While the children scared their parents in the garden, Teddy deflated the tire (and, to Bob's dismay, cut the car's brake line). Mort was in the basement making the strange sounds, caused by him accidentally throwing out his back while trying to pick up a large sledgehammer. The house belongs to Mort's mother, and her boyfriend is the man who scared Louise. Ecstatic, Louise thanks her family.
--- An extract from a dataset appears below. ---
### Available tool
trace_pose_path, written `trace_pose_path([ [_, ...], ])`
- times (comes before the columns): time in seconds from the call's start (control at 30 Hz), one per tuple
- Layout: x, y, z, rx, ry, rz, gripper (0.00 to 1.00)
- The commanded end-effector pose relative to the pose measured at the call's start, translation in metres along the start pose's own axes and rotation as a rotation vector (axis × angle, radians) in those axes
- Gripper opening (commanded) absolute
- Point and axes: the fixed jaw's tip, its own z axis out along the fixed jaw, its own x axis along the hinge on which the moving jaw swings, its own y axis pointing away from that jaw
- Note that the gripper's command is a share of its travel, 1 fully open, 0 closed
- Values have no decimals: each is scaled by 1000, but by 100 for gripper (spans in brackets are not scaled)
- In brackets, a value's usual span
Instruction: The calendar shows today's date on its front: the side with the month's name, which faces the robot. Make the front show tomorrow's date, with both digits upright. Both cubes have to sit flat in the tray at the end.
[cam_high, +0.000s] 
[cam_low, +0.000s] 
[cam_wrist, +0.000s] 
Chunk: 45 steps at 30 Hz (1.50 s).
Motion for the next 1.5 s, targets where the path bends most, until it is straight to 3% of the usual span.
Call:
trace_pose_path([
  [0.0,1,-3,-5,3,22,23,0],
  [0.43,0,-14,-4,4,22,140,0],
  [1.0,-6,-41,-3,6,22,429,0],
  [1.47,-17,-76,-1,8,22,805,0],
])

After the Belchers go back home, they watch the music video of "I Love U So Much (It's Scary)" by the boyband Boyz 4 Now from the episode of the same name.

== Reception ==
Alasdair Wilkins of The A.V. Club gave this episode a "B" and wrote: "Over the course of the episode, though, [Louise] shifts, first to her more familiar hellion role and then into what she fundamentally is, which is a little kid, and in this case a scared little kid. This is also a great episode for Louise being brutally honest in her comments and provoking similar candor right back: Look at how readily Bob admits that, yeah, being old is scary, or that the kids jumping out of a bunch of leaves was way more effective than his and Linda’s elaborate haunted house. Those exchanges would be amusing enough if they were just between two strangers, but it becomes properly hilarious because of our familiarity with Louise and Bob’s personalities, perspectives, and mannerisms, not to mention Schaal’s and H. Jon Benjamin’s performance."

Steven Davis and Kelvin Yu received an Annie Award in the category "Outstanding Achievement, Writing in an Animated TV/Broadcast Production" for this episode's script.